I’ve known my husband since we were young and we were lovebirds for five years before we tied the knot. Before marriage, we always argued but would always go back to being on good terms after that.
About a year into our marriage, my husband began to act weird when it came to intimacy. We had arguments about this issue of him not touching me at all for months. But all he said was that I think too much.
I didn’t have any thoughts of him having another woman outside. I just wondered why a man would not touch his wife and why he refused to let me touch him too.
I really struggled about this for a year and after that, I felt like leaving him. But I can’t do it. I do not have the courage to do anything about it, whether it is divorce or separation.
Now that our age is increasing every year, I am really looking forward to having my own child. Besides this, he also gives excuses every time I make travel plans with him. But when I go with others, he will put me on a guilt trip.
I feel so tired in this relationship and I really want to leave. The problem is, he is my financial supporter most of the time. I do not know what to do. I hope you can give me the best advice. Thank you.
There appears to be several issues here: Sex, fertility, communication, money and power. We’ll go with the last issues first, the money and power.
My dear, you are an adult woman. Earn your own money and be financially independent. There is no reason for you to be trapped in unhappiness.
The question is, are the issues that worry you so bad that you need to end your marriage? When I read your letter, I wondered whether you do secretly suspect an affair. Men who cheat sometimes go off their wives and take their lovers on business trips.
My other take was a kinder one: Too much frustration and bad communication messing up a relationship.
As I’ve covered the topic of lovers recently, (I think my husband cheated on me but I still love him, Feb 10, 2019; Husband feels no shame about having a mistress, Oct 14, 2018) I’m going to answer this letter on the second take.
Communication is a major issue. You have to guess at why he doesn’t want sex, and he guilt-trips you. That’s not good. You both need to learn to open up and talk honestly. Buy some self-help books on this issue. Take a couples workshop – together.
Your love life and your desire to have a baby are two different things, but related, so we’ll put them into one.
From your letter, I can’t tell if your courtship included sex or not. If it was chaste and you only had sex during that first year of marriage, you may have different sexual styles or different libidos.
But, if you had six years of a good sex life, followed by an abrupt break, it’s less likely to be libido or style. Apart from the dark scenario above, common reasons include stress, physical illness, erectile dysfunction, difficulties in communicating needs, and more.
Again, you need to talk openly to each other. When you do, remember that intimacy includes cuddling, kissing, and other non-penetrative activities. So, there is lots of room for give and take. The fact that you’ve been friends since young should help, but as these issues are tricky, be very gentle and respectful to each other.
Also, and this is purely speculation on my part, are you both set on being parents? Because if it’s just you, he may be staying away because he’s not ready to be a dad.

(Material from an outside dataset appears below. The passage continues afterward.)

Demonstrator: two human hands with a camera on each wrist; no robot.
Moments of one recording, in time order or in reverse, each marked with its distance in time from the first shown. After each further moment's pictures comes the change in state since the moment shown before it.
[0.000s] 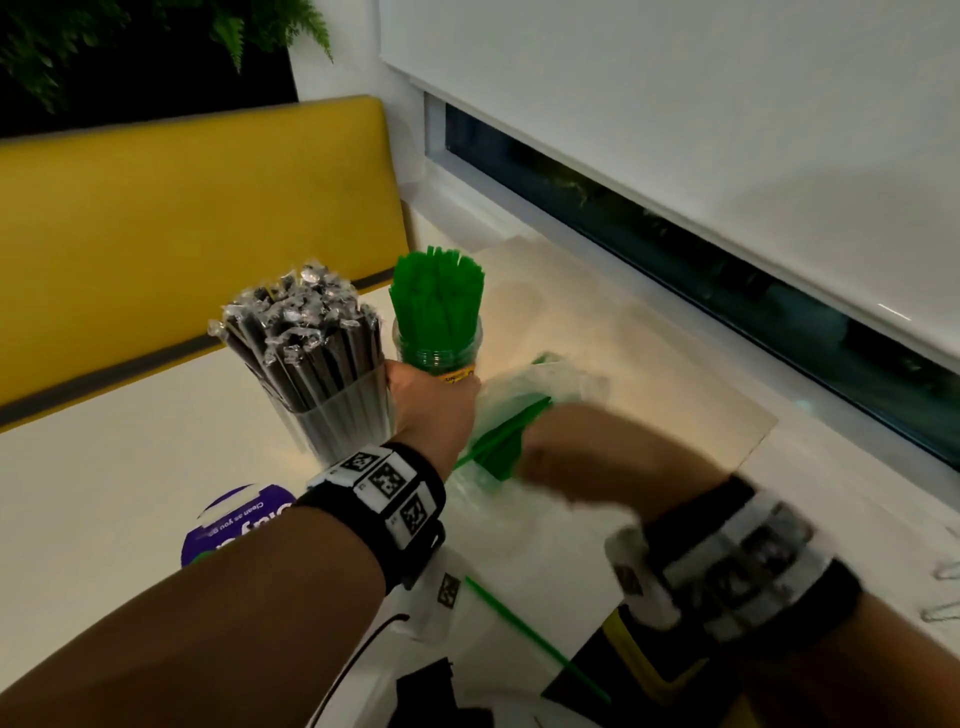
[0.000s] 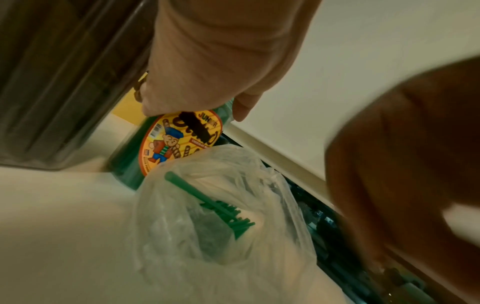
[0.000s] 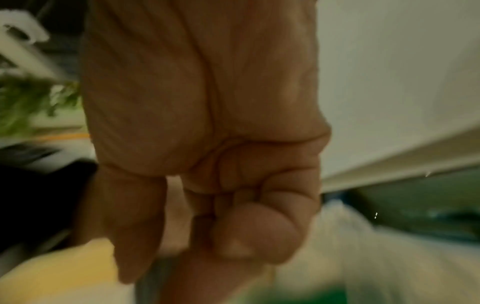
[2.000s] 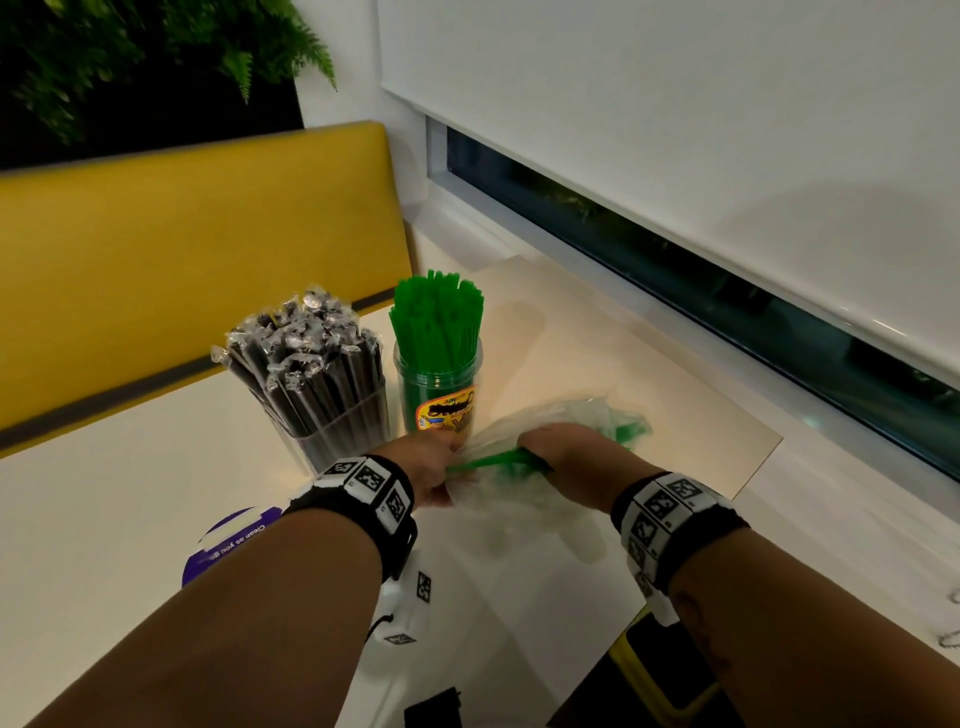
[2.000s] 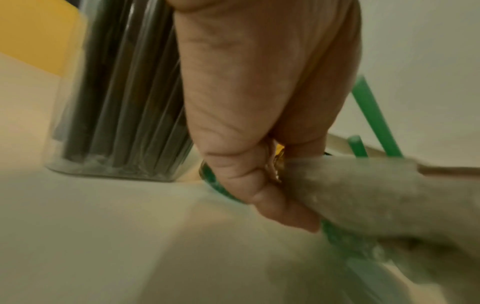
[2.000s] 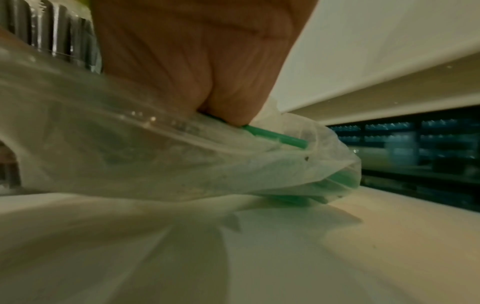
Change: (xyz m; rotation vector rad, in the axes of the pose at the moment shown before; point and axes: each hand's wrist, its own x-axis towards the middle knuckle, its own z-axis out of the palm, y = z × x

Too many men feel they have to carry the whole household: Food, rent/mortgage, and a gazillion other payments. It’s scary stuff and as men often suffer from the false belief that they need to be “in charge”, some are too shy to speak out about their feelings.
In short, you need to know more before making an informed decision. Once you learn to talk openly, it may be that you resolve your difficulties. Or, you may decide that you are fundamentally incompatible and that the marriage can’t work. If you decide to split, don’t despair. You can both start again.
It’s not easy to untangle all these threads, and you’ll have to consider and possibly change your attitudes and beliefs. If reading up isn’t enough, talk to a therapist. I do wish you lots of luck.